India 4th Largest In Asia For Illicit Money Flows: Report

WASHINGTON, (Bernama) — India is Asia’s fourth largest exporter of illicit capital with an estimated outflow of a whopping US$104 billion between 2000 and 2008, according to a US-based think tank, Press Trust of India (PTI) reported Monday.

[Compare this to:

Malaysia is world’s No 5 in illicit outflows in Malaysiakini or Malaysia is world’s No 5 in illicit outflows in – MTadmin]

According to figures of illicit flow of money released, China tops the list and is several times that of India.

Between 2000 to 2008, Global Financial Integrity (GFI) estimated that the outflow of illicit money from China was US$2.2 trillion.

The report ranks countries according to magnitude of outflows with China ranking at the top followed by Russia (US$427 billion), Mexico (US$416 billion), Saudi Arabia (US$302 billion) and Malaysia (US$291 billion).

In the report titled ‘Illicit Financial Flows from Developing Countries: 2000-2009’, released Tuesday, GFI, a Washington-based think tank said that top five Asia continues to produce the largest portion of illicit flows, almost half-trillion dollars in 2008 alone, PTI quoted as saying.

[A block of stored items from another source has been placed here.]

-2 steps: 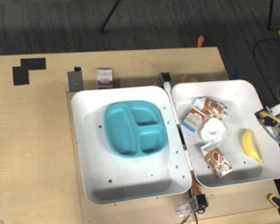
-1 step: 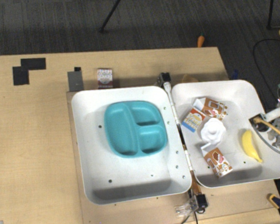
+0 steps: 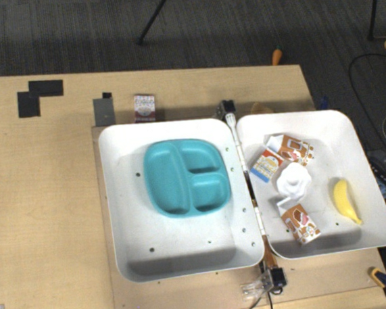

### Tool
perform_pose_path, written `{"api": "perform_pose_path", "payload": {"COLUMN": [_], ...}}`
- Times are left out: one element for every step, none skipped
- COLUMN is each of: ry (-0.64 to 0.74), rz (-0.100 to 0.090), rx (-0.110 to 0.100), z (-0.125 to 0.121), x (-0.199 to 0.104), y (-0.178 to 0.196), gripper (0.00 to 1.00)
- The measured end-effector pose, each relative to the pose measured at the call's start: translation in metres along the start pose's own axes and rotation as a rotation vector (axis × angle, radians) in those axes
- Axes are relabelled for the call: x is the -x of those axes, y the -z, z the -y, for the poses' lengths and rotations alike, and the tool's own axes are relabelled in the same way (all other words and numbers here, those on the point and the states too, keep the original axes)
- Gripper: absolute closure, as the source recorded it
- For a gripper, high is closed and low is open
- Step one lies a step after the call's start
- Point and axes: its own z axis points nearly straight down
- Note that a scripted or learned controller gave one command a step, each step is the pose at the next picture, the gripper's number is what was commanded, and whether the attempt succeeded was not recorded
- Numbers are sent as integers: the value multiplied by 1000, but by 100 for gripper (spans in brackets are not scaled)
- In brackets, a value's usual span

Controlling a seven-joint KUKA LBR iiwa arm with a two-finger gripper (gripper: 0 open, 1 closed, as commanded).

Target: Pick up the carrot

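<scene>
No carrot could be made out among the cartons (image 3: 289, 149) and banana (image 3: 345, 201) in the right bin (image 3: 353, 128). The pincer's state could not be told. The banana might be grabbed by mistake.

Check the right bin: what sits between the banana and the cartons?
In the camera view, a bare strip of white bin floor separates the banana from the cartons. The white cup-like item sits among the cartons, left of that strip.
</scene>
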Motion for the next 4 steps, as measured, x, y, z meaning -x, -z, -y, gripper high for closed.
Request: {"api": "perform_pose_path", "payload": {"ry": [-235,-24,-235,-250], "rz": [6,-1,8,5], "rx": [-7,1,-8,-8], "z": [2,0,2,2], "x": [0,0,1,1], "y": [-75,16,-84,-115], "gripper": [100,100,100,100]}}
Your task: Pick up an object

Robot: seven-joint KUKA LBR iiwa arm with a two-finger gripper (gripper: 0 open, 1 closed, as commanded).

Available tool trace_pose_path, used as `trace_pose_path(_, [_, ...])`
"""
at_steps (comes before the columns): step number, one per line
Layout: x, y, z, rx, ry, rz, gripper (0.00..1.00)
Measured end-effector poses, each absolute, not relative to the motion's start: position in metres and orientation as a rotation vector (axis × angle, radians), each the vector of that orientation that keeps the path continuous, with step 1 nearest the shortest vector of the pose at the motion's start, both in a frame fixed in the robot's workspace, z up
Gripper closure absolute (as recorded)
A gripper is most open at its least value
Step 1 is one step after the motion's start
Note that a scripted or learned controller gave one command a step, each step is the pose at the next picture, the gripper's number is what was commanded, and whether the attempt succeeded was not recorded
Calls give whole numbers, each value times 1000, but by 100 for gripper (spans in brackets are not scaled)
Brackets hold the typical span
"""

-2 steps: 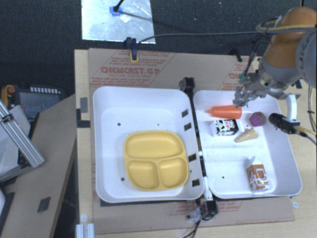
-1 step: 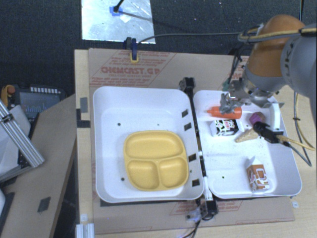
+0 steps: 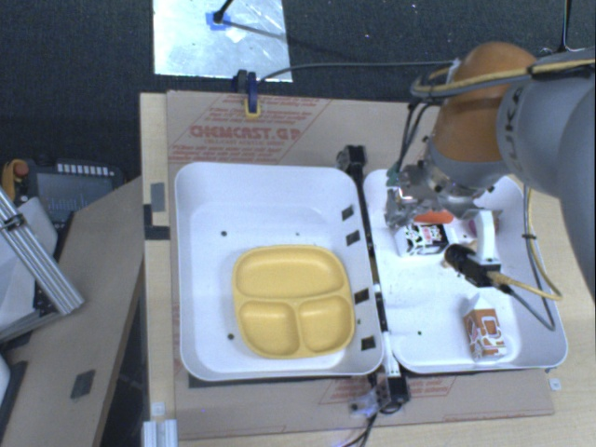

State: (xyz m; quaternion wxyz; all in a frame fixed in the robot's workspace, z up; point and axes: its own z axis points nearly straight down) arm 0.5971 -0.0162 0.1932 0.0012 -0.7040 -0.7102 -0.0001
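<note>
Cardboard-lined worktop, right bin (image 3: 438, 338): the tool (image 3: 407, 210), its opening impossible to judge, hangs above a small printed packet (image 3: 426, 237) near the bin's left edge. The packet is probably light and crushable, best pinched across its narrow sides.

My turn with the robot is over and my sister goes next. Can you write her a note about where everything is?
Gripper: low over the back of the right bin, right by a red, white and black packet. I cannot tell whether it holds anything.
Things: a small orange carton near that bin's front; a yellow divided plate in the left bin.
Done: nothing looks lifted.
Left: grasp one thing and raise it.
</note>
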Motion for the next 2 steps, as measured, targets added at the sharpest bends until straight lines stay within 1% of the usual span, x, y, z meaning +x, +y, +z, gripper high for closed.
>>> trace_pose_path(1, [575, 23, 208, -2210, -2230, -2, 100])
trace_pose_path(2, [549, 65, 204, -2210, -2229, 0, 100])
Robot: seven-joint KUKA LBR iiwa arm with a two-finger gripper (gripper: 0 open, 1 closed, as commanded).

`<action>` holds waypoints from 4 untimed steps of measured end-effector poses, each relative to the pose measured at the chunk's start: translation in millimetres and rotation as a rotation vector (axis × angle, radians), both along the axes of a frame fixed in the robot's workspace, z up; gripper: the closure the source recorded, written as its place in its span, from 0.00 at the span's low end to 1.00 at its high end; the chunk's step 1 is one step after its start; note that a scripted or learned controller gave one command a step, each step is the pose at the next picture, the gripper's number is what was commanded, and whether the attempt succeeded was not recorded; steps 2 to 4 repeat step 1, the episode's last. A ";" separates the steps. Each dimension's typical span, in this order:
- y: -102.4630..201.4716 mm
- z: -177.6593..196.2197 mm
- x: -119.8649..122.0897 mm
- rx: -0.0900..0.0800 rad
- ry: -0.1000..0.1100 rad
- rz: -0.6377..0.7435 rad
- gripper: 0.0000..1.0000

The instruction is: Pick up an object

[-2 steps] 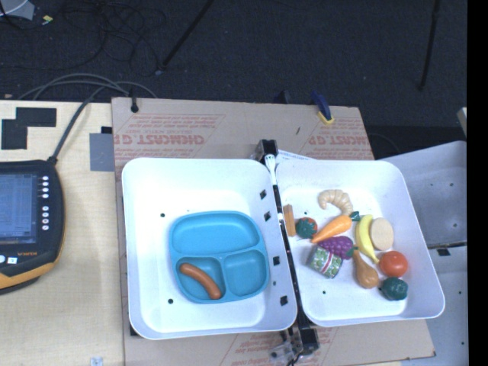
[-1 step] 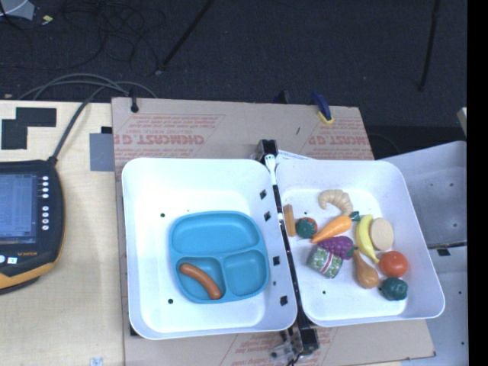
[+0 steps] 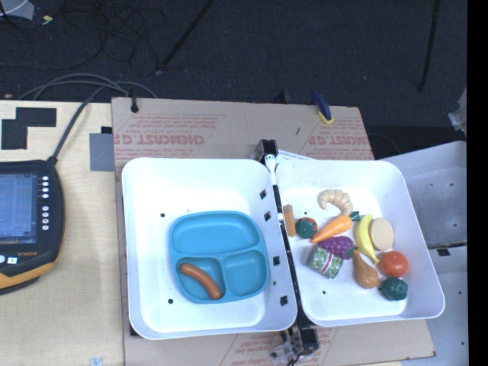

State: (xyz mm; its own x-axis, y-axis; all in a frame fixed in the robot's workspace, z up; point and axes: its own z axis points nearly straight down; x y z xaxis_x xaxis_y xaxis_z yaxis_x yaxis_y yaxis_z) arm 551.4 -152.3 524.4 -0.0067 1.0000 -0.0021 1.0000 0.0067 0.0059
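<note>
The right bin holds a cluster of toy foods: a beige shrimp, an orange carrot, a yellow banana, a purple grape bunch, a red tomato, a brown pear and a dark green piece. A striped can lies below the grapes. In the left bin a blue divided plate carries a brown sausage in its lower-left compartment.
A teach pendant lies on the bench at the far left. A small red-green piece and a thin brown stick sit by the divider between the bins. Brown cardboard underlies both bins.
</note>
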 end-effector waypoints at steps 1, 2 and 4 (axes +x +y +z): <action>-34.7 -86.4 -59.1 0.005 0.018 -0.011 1.00; -34.7 -86.4 -59.1 0.005 0.018 -0.011 1.00; -34.7 -86.4 -59.1 0.005 0.018 -0.011 1.00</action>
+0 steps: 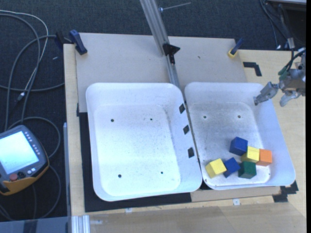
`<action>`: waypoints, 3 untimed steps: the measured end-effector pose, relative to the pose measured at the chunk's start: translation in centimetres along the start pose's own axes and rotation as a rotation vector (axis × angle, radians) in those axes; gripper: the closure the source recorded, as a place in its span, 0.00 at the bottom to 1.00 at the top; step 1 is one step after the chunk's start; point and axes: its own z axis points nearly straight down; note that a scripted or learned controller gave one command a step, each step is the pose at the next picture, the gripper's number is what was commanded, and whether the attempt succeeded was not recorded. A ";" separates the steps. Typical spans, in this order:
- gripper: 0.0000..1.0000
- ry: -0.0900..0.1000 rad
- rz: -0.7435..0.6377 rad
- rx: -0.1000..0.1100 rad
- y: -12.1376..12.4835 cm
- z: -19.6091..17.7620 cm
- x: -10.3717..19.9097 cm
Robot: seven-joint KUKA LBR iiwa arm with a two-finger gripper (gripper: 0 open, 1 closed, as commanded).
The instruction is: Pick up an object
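Several small cubes lie clustered in the near right corner of the right bin: a blue cube, a yellow one, an orange one, a green one, a smaller blue one and another yellow one. My gripper hangs at the far right edge of that bin, well behind the cubes. It is open, its two grey fingers spread apart with nothing between them.
The left bin lies beside the right one, with black clips along the seam. A metal pole slants in from the top. Blue and yellow clamps hold the board's far corners. A teach pendant lies off the bench at left.
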 end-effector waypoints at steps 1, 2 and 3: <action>1.00 -0.002 -0.002 -0.004 0.1 -1.2 0.0; 1.00 -0.003 -0.002 -0.009 3.1 -2.8 -0.8; 0.00 -0.003 0.000 -0.005 3.0 -2.8 -0.9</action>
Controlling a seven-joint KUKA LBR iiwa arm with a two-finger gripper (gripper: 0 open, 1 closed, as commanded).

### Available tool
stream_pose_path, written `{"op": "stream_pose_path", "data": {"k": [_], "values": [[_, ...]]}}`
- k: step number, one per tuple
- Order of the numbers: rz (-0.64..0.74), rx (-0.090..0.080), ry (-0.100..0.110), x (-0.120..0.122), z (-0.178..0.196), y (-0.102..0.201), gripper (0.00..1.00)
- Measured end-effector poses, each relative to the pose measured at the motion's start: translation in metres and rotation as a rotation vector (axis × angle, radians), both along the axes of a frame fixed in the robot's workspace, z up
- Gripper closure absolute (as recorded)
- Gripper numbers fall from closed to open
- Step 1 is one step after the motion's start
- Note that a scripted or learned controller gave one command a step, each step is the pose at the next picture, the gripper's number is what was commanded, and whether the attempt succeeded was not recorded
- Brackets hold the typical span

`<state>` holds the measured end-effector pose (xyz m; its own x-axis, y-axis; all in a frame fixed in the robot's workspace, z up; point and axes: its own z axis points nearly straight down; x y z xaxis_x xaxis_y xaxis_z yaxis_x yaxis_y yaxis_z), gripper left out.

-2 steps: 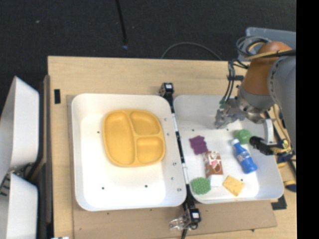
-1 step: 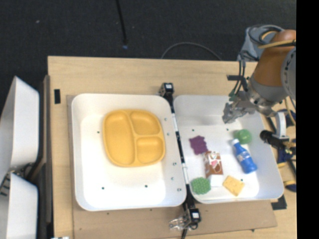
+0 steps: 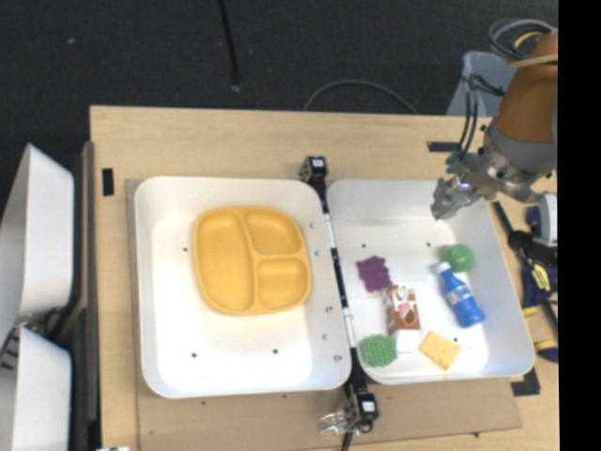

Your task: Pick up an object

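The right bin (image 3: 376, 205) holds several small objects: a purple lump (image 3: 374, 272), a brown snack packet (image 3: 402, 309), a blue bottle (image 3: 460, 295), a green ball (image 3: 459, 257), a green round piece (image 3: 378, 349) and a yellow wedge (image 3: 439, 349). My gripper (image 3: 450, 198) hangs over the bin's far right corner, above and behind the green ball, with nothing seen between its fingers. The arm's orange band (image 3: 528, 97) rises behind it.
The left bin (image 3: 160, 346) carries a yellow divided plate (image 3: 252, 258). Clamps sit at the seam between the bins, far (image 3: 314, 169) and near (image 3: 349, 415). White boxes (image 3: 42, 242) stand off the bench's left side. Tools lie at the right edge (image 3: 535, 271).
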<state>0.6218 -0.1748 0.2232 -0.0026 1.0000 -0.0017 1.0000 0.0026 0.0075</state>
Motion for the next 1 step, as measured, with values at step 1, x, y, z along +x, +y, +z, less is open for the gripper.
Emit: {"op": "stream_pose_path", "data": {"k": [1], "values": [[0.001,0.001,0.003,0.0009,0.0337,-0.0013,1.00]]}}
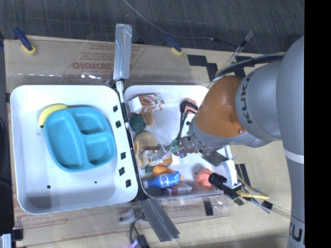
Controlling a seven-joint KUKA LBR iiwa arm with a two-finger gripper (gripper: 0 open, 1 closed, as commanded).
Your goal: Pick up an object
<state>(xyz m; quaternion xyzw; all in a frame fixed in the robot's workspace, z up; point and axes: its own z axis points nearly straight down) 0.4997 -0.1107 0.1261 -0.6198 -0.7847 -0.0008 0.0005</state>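
Camera view of a pick in progress. The arm [258, 107] is reaching into the right bin [170, 93], and its tool [175, 148] is hanging low over the clutter along that bin's inner wall; whether the tool is open or closed cannot be told from this angle, and nothing is showing as gripped. The likeliest object is the wrapper [155, 156], which is lying just beside the tool, on its side away from the arm, apparently touching it. A tan lump [145, 138] is sitting next to the wrapper, a little farther from the tool; an orange piece [160, 169] and a blue bottle [164, 180] are crowding the wrapper on the tool's near side, toward the bottom of the view. A green object [137, 123] and a printed packet [151, 102] are lying beyond the tool, toward the top of the view, and a pink ball [204, 177] is resting under the wrist, behind the tool. A blue tray [80, 138] is occupying the left bin [26, 154], well apart from the tool. Doing this step well is probably calling for centring the tool on one item alone before closing: the wrapper is looking thin and crinkly, so a pinch on a raised fold is seeming safer than a flat press. The neighbours are packed close, so a skewed descent is risking nudging them or catching two at once. A slow, straight lift is advisable.
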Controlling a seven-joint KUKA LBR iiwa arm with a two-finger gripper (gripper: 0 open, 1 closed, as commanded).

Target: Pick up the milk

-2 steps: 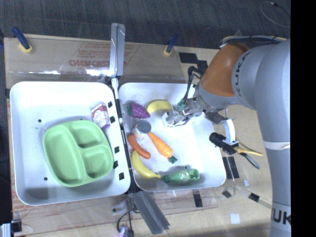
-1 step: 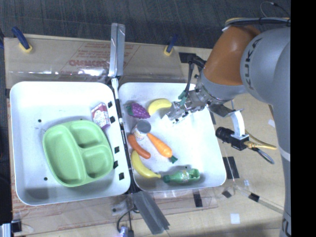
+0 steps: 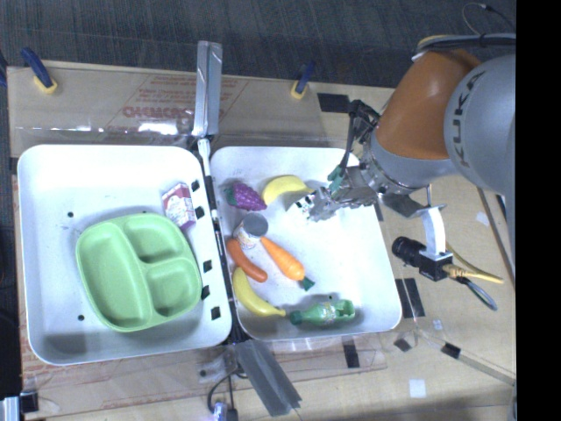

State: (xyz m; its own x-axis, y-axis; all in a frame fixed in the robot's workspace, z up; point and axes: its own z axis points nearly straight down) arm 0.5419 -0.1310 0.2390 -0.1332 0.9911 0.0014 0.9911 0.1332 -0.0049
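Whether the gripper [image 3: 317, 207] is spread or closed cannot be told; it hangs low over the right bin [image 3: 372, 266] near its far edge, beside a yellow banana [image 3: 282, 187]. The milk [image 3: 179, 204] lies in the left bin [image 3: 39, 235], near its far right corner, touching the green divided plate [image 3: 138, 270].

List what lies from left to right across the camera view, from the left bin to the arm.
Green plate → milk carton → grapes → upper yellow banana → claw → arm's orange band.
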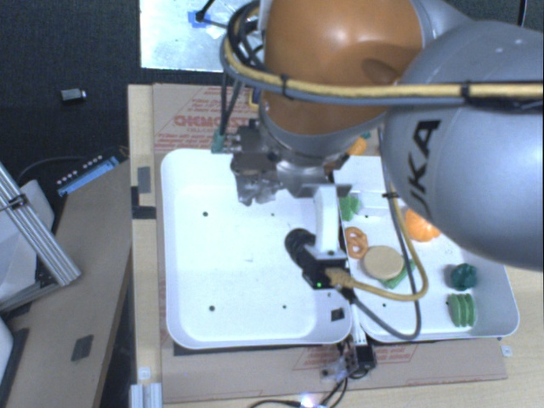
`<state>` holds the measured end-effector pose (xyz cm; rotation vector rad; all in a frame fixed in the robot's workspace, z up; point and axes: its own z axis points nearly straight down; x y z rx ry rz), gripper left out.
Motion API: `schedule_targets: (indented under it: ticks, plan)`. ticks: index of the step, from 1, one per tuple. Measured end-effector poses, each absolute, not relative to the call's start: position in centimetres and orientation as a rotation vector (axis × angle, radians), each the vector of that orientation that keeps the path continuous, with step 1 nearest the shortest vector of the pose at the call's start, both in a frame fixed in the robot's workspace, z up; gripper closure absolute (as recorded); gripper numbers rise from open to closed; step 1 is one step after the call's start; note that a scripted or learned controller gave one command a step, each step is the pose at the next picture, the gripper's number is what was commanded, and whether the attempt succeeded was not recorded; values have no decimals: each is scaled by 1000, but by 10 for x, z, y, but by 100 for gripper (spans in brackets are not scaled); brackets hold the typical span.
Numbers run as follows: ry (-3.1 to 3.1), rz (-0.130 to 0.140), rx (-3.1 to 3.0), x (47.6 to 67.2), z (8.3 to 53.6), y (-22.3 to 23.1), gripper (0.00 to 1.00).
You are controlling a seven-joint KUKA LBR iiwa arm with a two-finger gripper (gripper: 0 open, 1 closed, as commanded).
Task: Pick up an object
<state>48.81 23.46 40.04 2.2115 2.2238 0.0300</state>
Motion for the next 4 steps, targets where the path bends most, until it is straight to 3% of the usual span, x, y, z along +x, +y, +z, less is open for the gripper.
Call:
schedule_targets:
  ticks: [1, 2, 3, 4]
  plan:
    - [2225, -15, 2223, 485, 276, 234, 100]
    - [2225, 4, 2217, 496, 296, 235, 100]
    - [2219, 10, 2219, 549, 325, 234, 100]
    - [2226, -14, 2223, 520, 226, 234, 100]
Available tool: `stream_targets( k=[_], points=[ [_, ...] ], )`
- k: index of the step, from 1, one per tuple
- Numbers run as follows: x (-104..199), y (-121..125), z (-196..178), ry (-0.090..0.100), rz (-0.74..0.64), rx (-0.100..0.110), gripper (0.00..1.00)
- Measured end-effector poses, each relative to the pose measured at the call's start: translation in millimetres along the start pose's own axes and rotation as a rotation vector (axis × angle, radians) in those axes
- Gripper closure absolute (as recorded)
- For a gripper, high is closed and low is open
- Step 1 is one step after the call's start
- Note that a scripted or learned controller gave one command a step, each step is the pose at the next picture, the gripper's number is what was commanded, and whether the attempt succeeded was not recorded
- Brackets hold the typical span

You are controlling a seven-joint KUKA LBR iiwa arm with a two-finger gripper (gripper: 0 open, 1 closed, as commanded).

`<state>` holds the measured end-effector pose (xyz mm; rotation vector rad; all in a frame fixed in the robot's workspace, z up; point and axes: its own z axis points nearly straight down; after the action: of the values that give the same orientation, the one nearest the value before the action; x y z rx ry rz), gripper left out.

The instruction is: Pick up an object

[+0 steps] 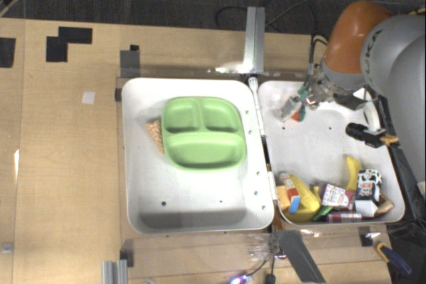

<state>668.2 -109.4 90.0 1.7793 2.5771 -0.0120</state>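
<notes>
The hand (pixel 295 108) hangs over the upper part of the right bin (pixel 319 136), reaching in from the orange-banded wrist. How far it is open cannot be told at this size, and nothing is plainly seen in it.

The pickable things lie heaped along that bin's lower edge: a banana (pixel 353 171), a yellow toy corn (pixel 306 195), a small black-and-white box (pixel 368 184) and some packets, probably gathered there because the bin tilts toward the camera. They sit well apart from the hand.

The left bin (pixel 140 196) bears a green divided plate (pixel 202 132) with a tan object (pixel 155 134) tucked against its left rim.
</notes>
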Motion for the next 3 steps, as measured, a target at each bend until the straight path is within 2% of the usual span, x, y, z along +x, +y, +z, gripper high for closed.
stream_targets(
  k=[1, 2, 3],
  points=[
    [7, 8, -13, 0.003, -0.01, -0.018, 1.0],
    [28, 14, -98, 0.008, -0.097, -0.01, 1.0],
    [35, 16, -98, 0.01, 0.234, -0.007, 1.0]
  ],
)
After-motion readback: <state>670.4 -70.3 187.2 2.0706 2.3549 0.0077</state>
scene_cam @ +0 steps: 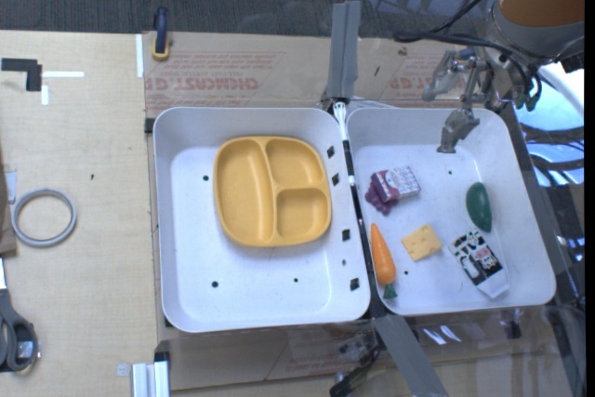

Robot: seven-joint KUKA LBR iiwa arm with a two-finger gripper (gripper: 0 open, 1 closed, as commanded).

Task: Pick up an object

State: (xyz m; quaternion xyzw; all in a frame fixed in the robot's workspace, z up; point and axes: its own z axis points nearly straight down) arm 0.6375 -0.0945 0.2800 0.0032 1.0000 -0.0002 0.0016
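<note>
The gripper (457, 127), seemingly empty though its finger state cannot be told, hovers over the right bin (521, 288), positioned to descend toward the grapes (380, 191).

Both white bins (249, 311) look like smooth, slightly glossy plastic. The yellow divided tray (272, 191) is matt plastic. The bench (84, 274) is pale wood-grain board, with brown printed cardboard (232, 74) behind the bins. The carrot (382, 256) and green vegetable (479, 205) look like shiny plastic; the cheese wedge (421, 243) looks matt. The gripper (456, 130) is dull grey metal.
</note>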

The five countries are China, Malaysia, Philippines (US$109 billion), while both Indonesia and India are ranked fourth with US$104 billion each, respectively.

On an average, these five countries account for 96.5 per cent of total illicit flows from Asia and 44.9 per cent of flows out of all developing countries.

However, it said that these (Asia region compared to total developing world) shares have been declining; the top five Asian countries transferred 36.9 per cent of illicit flows from all developing countries in 2008, down from 53.3 per cent in 2000.

“India, which was the fifth largest exporter of illicit capital in the 2008 IFF Report is now ranked 15th among developing countries,” the report said.

The think tank says there are three main reasons why average illicit flows from India slipped in the country rankings.

The first reason is that the illicit outflows from several oil producers such as the United Arab Emirates, Kuwait, Venezuela, Qatar, Nigeria, Kazakhstan, and Indonesia (in that order) now outpace those from India.

Secondly, there were substantial inflows of illicit capital into India (mostly through the balance of payments but also through trade mispricing) that were set to zero under the gross outflows method.

And finally, the United Arab Emirates and Qatar, which have the sixth and ninth highest average illicit outflows respectively, were excluded from the 2008 IFF Report because of lack of balance of payments and debt data, it explained.

According to the report, bribery, theft, kickbacks, and tax evasion were the greatest conduit for the illicit financial flows from the major exporters of oil such as Kuwait, Nigeria, Qatar, Russia, Saudi Arabia, the United Arab Emirates, and Venezuela.

Oil exporting countries like Russia, the United Arab Emirates, Kuwait, and Nigeria, are becoming more important as sources of illicit capital, it said.

“Every year developing countries are losing ten times the amount of Official Development Assistance (ODA) remitted for poverty alleviation and economic development,” said GFI director Raymond Baker.